Question

Engine oil (η = 0.20 Pa⋅s) passes through a fine 1.90-mm-diameter tube that is 9.40cm long.

What pressure difference is needed to maintain a flow rate of 6.4mL/min ?,

Answer 1

Here we have to calculate the pressure difference between two ends of the tube.

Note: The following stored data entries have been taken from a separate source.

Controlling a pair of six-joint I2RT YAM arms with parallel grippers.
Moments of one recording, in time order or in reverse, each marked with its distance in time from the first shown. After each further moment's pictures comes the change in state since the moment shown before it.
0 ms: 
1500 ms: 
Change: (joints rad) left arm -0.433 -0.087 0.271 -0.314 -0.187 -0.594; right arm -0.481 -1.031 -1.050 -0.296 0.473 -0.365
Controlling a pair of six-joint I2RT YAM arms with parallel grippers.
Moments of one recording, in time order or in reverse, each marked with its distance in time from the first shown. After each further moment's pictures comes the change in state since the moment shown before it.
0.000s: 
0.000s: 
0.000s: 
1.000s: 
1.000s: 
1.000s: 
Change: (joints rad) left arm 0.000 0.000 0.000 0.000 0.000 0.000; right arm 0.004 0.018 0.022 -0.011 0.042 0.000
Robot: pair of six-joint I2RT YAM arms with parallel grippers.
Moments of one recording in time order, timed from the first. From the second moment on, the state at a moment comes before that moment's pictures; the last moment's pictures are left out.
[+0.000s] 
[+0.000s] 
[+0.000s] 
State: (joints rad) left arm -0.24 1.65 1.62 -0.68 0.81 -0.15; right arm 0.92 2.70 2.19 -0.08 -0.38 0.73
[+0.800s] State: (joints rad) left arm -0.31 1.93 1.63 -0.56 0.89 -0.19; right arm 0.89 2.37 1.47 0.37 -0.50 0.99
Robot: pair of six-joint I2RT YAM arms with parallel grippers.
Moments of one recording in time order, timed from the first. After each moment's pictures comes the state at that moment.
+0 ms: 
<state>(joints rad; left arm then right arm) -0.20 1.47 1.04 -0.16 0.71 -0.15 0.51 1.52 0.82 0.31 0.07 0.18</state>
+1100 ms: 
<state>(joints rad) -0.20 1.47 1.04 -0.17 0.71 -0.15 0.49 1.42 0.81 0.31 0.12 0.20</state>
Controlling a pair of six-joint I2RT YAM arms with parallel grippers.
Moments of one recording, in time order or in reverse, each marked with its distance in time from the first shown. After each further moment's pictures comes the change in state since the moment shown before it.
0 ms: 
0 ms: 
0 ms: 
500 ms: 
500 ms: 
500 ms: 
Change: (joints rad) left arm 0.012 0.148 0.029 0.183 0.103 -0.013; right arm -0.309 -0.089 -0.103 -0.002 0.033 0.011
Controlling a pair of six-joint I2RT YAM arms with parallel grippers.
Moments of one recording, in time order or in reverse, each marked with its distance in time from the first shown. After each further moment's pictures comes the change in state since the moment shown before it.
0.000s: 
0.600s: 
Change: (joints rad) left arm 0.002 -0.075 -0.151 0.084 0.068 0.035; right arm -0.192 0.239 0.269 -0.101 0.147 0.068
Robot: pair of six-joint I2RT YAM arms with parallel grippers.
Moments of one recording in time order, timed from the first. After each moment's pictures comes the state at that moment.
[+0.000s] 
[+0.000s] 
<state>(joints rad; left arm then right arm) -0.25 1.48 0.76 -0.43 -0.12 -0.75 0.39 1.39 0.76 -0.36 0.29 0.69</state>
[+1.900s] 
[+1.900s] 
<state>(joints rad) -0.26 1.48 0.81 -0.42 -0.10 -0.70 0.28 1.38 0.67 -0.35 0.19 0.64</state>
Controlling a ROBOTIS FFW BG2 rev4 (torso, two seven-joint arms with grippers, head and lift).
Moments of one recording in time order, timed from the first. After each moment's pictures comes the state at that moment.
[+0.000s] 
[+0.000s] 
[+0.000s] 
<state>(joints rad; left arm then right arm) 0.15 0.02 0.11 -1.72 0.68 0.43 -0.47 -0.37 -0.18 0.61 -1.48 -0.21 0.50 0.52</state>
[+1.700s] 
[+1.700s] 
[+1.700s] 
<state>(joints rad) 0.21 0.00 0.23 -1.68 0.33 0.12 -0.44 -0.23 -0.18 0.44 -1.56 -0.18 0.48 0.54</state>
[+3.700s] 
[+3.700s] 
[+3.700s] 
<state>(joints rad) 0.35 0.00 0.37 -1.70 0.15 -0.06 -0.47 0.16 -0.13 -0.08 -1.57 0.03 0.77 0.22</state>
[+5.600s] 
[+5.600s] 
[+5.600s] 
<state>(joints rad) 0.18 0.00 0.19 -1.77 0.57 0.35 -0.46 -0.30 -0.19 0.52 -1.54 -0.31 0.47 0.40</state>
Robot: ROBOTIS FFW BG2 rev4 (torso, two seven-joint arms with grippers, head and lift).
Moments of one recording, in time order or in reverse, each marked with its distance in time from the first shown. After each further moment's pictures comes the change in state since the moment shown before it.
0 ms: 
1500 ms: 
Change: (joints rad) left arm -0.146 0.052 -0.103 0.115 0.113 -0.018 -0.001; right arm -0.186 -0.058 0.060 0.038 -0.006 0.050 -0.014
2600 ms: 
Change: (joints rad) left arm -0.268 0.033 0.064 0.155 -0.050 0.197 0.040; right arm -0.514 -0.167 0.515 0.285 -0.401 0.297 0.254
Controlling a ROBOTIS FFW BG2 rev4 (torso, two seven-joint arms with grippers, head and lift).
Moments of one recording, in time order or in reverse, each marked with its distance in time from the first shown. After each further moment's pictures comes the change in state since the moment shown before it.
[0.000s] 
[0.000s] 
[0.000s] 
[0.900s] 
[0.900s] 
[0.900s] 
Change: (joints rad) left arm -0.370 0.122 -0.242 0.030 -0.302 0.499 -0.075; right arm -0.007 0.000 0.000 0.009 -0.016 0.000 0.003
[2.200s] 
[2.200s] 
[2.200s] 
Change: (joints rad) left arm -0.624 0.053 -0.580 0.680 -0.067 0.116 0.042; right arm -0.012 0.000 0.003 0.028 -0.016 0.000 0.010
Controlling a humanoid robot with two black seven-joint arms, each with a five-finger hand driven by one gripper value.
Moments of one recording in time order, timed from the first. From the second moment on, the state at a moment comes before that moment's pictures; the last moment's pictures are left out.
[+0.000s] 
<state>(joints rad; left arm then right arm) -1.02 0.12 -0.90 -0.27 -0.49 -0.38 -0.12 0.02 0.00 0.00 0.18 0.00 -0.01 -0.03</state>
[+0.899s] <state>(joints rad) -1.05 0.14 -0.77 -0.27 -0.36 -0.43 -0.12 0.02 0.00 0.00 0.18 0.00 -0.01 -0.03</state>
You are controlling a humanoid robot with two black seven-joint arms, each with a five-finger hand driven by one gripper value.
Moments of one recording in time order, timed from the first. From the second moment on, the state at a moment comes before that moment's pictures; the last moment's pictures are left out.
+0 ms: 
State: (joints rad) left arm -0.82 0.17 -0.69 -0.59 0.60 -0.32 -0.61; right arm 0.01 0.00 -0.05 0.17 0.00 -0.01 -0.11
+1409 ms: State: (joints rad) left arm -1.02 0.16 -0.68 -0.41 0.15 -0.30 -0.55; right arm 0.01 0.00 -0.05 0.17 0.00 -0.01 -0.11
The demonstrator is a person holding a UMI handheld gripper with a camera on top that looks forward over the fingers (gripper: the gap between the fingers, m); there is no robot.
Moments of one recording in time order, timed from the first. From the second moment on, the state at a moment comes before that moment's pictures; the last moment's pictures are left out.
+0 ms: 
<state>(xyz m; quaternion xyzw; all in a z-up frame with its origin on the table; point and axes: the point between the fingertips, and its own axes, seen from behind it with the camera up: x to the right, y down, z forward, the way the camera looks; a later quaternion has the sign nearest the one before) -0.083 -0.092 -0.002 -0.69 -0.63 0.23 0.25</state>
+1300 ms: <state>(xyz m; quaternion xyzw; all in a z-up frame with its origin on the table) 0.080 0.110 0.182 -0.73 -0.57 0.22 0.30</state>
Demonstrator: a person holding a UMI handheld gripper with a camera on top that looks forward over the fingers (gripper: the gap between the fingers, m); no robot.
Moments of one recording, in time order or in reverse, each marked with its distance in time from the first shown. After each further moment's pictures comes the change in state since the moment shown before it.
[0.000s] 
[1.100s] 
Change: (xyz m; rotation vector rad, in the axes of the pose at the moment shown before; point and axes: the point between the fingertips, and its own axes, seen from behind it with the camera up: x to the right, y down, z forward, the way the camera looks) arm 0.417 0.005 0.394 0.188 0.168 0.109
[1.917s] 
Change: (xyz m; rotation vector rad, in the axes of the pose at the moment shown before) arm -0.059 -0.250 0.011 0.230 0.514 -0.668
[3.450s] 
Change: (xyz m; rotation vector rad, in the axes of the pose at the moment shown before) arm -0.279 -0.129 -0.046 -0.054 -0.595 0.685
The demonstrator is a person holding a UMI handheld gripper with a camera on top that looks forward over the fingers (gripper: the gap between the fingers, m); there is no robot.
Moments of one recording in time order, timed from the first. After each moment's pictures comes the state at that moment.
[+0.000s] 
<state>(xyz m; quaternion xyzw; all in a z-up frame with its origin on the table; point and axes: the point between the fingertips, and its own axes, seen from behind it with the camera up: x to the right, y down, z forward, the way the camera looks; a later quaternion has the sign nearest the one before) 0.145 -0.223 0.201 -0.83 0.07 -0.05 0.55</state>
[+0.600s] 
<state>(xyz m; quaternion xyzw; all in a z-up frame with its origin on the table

The diametre of tube [d] =1.90 mm

we know that 1 mm=
`10^(-3)`

The radius of tube [r]=0.95 mm i.e 0.00095 m

The length of the tube [l]=9.40 cm i.e 0.0940 m

The coefficient of visocity of the oil
`[\eta]` =0.20 pa.s

The rate of flow of oil
`[(dv)/(dt) ]=6.4mL/min`

we know that 1 mL=
`10^(-3) L=10^(-6)m^(3)` [1L=
`10^(-3) m^(3) ]`

Hence 6.4mL/m^3=
`1.067*10^(-7)` m^3/s

we know that
`(dv)/(dt) =(\pi pr^4)/(8\eta l)`

Hence
`p=(dv)/(dt) *8\eta l*(1)/(\pi r^4)`

⇒
`p=1.067*10^(-7) *8*0.20*0.0940 *(1)/( 3.14*[0.00095]^4)` pa

⇒ P=6.274630973*
`10^(3)` pa

Answer 2

In this problem which involves pressure difference and flow rate, you can use the formula:

Q = πPr^4/(8lη)

Where:
Q = Flow in Liters/second
η= Viscosity in Pa.s
P = Pressure in pascals
r = Radius of the tube in meters
l = Length of the tube in meters
The given needed to be converted to the right units for the formula.

Q = 6.4 mL/minute or (0.0064 /60) Liters /second
η= 0.2 Pa.s
r = 0.95 mm or 0.00095 m
l = 9.40 cm or 0.094 m

(0.0064/60) = π P (0.00095) ^4 /(8 x 0.094 x 0.2)

The pressure difference can be found by solving for P in the equation.